What the exercise asks -
Repeat the lines from the line with "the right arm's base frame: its" to the line with "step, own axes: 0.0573" in the listing below, keeping both end lines and adding nothing.

Records to use -
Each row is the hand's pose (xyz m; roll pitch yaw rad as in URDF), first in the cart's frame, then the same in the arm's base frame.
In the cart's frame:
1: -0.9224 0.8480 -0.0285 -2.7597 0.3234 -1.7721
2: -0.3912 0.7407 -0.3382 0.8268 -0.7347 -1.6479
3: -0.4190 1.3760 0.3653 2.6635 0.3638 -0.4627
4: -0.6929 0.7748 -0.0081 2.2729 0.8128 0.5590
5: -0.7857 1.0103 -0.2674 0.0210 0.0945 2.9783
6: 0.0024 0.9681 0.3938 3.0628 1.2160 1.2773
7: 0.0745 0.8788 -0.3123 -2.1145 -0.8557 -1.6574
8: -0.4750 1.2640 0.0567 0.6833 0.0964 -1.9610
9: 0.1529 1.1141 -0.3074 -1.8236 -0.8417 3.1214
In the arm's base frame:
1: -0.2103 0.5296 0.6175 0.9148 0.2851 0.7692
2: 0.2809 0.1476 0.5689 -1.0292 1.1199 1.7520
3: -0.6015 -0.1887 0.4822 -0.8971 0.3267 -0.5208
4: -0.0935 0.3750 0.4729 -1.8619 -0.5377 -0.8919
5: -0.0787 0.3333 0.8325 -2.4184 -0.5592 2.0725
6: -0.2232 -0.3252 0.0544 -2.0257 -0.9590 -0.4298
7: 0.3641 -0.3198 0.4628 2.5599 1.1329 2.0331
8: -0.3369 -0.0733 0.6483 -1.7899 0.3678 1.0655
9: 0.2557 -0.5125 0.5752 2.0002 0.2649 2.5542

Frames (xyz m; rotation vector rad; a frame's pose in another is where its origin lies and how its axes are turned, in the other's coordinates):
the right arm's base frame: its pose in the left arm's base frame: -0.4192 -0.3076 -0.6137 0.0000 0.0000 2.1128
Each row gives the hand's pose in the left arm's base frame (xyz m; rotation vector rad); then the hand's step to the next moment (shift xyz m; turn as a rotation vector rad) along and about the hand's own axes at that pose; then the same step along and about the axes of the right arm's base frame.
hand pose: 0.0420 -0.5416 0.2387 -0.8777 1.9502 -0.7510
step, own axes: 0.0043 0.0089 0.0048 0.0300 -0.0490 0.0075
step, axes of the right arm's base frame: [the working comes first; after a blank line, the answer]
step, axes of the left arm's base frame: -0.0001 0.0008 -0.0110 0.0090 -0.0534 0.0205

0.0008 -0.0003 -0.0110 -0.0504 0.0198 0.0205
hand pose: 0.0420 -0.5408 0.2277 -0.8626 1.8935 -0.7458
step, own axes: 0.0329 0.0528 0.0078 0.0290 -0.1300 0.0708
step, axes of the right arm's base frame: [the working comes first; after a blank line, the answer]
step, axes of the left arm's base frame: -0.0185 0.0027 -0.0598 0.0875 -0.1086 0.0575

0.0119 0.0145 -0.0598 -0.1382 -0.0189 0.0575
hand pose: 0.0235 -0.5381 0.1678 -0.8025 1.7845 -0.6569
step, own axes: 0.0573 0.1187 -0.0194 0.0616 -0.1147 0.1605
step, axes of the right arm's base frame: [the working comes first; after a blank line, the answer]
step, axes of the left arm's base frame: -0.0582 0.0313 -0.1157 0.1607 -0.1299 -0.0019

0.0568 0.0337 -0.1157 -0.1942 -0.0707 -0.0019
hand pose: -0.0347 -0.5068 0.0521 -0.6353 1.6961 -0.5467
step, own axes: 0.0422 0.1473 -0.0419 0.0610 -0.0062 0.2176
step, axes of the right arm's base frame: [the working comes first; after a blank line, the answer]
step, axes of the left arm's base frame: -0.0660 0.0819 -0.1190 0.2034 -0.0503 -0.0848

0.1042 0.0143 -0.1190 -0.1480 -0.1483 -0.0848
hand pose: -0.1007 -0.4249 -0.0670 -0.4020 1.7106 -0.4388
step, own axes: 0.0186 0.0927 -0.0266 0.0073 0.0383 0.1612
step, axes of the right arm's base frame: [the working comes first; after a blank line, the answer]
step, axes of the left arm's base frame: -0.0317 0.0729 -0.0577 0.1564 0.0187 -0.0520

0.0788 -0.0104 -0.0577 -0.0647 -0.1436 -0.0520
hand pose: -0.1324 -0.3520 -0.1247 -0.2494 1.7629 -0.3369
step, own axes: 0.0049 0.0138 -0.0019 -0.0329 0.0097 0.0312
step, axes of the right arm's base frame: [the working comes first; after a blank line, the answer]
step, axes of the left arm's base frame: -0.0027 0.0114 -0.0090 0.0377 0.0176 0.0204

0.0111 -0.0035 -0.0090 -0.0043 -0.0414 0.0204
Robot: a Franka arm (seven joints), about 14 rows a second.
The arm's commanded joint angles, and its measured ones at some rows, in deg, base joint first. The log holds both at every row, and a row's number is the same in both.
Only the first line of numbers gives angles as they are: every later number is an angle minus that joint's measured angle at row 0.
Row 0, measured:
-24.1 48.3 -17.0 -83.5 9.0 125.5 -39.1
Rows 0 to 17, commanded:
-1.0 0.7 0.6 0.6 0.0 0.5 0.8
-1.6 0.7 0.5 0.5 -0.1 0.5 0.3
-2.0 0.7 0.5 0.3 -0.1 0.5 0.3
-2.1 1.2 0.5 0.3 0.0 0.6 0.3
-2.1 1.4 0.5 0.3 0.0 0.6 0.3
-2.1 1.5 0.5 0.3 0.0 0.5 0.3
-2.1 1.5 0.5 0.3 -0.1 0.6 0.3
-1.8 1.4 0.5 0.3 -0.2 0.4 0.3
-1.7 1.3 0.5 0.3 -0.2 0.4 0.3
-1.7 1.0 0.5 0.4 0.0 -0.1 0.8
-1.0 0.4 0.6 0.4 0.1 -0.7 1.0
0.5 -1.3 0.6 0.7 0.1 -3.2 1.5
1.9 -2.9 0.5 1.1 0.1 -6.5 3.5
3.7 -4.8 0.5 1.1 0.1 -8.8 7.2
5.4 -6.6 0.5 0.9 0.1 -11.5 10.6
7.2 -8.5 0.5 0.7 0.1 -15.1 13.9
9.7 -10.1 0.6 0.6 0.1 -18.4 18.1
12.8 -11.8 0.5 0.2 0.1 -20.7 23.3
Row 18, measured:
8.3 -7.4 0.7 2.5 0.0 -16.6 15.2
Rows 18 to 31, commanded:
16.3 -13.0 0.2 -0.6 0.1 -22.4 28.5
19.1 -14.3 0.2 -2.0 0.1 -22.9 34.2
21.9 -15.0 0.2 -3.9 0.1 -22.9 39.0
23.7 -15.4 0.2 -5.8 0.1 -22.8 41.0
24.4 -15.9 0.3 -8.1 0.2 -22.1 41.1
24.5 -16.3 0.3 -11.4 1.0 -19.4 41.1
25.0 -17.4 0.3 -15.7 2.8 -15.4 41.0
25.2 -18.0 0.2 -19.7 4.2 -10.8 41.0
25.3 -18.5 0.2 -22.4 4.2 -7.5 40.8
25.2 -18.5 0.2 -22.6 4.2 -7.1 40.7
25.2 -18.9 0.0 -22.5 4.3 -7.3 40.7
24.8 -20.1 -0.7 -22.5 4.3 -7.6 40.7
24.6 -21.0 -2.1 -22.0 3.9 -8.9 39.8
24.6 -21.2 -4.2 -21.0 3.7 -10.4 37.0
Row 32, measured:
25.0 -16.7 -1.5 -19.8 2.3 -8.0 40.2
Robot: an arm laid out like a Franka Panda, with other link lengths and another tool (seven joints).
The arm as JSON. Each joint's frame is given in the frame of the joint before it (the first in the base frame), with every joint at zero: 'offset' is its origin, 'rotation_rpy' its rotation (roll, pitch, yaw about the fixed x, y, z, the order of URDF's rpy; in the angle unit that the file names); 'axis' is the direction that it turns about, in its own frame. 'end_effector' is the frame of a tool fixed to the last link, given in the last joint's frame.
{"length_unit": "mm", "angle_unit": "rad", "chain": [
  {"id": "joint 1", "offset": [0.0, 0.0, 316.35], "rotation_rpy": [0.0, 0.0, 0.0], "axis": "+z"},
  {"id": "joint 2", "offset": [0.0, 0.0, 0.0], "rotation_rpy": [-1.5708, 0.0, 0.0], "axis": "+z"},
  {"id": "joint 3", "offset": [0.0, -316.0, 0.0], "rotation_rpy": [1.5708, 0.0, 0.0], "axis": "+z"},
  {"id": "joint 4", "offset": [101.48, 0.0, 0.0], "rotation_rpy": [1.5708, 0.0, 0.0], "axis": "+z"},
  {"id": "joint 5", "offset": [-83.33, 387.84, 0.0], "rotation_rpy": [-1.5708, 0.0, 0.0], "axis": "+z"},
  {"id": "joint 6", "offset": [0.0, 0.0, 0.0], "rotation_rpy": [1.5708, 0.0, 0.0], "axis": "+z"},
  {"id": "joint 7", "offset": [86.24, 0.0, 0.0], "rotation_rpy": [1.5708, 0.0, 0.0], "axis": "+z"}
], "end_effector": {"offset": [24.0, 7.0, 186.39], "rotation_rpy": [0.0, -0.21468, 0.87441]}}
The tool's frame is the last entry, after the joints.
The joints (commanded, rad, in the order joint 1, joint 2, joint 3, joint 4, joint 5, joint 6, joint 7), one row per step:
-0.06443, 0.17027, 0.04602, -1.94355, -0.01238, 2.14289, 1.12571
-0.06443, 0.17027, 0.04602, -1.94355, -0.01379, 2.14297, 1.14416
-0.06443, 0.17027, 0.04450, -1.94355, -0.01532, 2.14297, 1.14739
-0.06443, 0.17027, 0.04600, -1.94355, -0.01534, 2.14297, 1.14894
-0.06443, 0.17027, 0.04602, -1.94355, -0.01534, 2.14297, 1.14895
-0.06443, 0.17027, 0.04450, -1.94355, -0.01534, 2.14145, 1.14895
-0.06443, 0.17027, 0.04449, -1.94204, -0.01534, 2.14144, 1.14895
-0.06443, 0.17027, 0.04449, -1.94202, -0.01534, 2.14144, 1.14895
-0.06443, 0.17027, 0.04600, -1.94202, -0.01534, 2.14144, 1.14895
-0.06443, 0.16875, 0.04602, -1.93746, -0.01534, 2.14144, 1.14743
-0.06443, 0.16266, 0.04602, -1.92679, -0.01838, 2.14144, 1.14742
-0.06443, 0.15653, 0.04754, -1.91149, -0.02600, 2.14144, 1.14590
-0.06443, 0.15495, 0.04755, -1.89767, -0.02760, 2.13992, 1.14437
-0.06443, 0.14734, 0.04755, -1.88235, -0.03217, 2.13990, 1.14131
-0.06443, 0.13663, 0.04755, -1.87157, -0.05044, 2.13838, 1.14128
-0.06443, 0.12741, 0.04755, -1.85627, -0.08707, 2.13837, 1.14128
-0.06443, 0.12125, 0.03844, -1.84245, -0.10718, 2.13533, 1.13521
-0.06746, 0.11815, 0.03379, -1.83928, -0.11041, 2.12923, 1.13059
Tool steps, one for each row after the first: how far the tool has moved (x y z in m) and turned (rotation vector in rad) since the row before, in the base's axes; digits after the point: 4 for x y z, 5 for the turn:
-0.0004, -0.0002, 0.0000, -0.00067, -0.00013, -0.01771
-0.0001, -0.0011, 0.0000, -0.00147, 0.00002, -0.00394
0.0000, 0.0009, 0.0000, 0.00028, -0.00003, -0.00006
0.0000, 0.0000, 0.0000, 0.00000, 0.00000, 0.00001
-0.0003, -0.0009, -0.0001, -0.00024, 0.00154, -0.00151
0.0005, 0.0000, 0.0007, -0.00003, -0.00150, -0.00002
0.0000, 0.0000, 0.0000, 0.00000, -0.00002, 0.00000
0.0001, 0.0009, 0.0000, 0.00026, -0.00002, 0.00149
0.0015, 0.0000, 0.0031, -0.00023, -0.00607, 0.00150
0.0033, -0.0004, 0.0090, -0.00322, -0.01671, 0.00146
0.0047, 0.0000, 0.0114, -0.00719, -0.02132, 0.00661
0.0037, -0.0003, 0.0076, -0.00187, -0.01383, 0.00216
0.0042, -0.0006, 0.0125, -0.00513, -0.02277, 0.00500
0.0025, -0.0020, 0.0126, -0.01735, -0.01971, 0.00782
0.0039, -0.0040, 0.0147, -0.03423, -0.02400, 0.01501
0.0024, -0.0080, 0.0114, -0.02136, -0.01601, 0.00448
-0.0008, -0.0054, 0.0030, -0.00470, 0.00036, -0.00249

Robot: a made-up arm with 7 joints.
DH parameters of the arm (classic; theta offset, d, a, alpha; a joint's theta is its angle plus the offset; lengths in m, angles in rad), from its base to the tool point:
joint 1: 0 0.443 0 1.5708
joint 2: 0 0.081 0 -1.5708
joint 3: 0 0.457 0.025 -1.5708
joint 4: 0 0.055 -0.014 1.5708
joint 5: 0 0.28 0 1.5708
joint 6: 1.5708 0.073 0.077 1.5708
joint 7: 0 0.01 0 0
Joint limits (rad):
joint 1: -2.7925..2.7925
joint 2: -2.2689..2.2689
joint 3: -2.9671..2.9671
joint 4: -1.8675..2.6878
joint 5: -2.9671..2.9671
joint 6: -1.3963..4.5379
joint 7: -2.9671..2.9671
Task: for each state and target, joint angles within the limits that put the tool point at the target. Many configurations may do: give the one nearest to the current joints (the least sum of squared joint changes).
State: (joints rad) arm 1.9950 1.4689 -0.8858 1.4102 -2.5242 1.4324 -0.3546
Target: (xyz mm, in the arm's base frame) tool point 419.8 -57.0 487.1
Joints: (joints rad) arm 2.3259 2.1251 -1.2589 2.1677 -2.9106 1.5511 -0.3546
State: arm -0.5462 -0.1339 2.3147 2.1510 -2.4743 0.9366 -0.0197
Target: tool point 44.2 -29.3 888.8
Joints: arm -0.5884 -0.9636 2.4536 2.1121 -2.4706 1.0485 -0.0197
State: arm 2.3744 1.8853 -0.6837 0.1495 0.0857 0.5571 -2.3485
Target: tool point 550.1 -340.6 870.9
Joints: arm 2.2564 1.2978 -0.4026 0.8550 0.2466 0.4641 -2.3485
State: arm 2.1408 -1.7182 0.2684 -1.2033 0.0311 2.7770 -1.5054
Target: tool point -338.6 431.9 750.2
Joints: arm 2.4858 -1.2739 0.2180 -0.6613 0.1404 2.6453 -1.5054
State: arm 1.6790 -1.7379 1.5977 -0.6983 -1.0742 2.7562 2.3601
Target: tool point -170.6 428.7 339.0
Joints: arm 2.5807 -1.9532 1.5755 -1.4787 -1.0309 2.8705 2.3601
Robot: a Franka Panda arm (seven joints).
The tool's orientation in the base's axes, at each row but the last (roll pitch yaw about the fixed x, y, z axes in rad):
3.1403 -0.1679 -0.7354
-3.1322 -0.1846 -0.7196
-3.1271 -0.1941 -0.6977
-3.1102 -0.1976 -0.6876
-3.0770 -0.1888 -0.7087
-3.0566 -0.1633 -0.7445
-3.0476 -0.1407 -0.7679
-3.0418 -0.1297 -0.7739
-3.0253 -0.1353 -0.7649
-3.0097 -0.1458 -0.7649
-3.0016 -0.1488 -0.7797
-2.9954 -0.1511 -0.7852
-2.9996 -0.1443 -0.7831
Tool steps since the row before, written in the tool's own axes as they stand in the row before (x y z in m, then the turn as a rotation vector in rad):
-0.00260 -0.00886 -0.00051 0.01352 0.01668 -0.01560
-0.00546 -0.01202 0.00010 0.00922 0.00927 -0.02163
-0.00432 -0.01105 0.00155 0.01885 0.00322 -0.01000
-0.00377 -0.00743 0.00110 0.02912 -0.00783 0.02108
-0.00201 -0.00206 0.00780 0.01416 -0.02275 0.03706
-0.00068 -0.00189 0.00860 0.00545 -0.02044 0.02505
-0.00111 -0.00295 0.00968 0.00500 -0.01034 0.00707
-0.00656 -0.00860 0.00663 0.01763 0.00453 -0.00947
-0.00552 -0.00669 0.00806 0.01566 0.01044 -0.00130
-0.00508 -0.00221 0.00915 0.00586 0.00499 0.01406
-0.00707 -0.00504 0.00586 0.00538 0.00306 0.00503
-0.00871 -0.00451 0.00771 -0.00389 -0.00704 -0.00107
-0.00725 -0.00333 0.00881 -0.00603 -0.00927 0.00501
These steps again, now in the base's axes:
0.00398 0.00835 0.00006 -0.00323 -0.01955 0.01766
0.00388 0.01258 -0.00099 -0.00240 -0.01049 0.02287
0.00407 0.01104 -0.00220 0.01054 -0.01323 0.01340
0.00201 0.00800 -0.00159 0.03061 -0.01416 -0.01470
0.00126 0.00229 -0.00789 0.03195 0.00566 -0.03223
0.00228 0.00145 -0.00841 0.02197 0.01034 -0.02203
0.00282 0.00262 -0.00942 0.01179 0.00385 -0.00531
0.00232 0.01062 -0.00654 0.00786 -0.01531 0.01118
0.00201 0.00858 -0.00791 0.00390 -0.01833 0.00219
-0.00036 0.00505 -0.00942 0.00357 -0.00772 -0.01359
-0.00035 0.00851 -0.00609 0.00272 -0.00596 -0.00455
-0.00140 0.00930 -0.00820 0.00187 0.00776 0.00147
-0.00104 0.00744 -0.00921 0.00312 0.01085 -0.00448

Result of the exercise -
the right arm's base frame: its pose in the left arm's base frame: -0.4192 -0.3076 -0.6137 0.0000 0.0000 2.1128
Each row gives the hand's pose in the left arm's base frame (xyz m; rotation vector rad); then the hand's step to the next moment (shift xyz m; turn as a rotation vector rad) along and about the hand's own axes at that pose; then the same step along and about the axes of the right arm's base frame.
hand pose: 0.0420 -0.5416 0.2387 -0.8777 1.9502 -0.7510
step, own axes: 0.0043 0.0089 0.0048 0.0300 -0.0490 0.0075
step, axes of the right arm's base frame: [the working comes first; after a blank line, the answer]
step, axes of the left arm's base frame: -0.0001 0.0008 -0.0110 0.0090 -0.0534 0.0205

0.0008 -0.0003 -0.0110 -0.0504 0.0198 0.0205
hand pose: 0.0420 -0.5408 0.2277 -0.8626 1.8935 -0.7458
step, own axes: 0.0329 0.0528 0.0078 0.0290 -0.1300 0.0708
step, axes of the right arm's base frame: [the working comes first; after a blank line, the answer]
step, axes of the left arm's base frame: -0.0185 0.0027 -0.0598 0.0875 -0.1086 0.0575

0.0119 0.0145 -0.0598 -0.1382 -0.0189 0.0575
hand pose: 0.0235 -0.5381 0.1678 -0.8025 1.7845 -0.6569
step, own axes: 0.0573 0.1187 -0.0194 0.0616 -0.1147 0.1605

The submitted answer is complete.